**Your task:**
I'd like every line from the material below that has "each" in it.

**Data block:**
════
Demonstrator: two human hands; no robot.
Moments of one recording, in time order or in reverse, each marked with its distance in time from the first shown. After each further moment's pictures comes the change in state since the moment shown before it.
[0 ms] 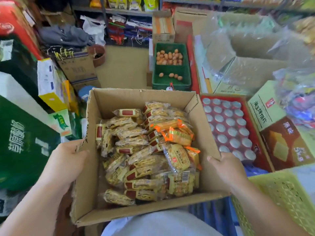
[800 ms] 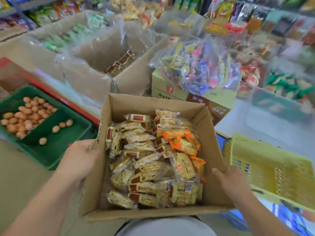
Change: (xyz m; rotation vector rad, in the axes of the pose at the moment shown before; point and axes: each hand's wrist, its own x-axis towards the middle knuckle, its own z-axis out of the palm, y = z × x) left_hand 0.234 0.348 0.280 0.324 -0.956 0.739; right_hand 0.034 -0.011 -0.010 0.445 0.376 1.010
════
**Solution for this problem:**
Moments of one recording, in time order or in reverse, each marked with its distance in time from the first shown. After each further moment's pictures comes the change in state since the moment shown before it.
Change: (xyz m; rotation vector rad, in the axes of the pose at the moment shown before; point and axes: each hand's wrist, its own x-axis towards the middle knuckle, its own z-axis out of the palm, y = z × x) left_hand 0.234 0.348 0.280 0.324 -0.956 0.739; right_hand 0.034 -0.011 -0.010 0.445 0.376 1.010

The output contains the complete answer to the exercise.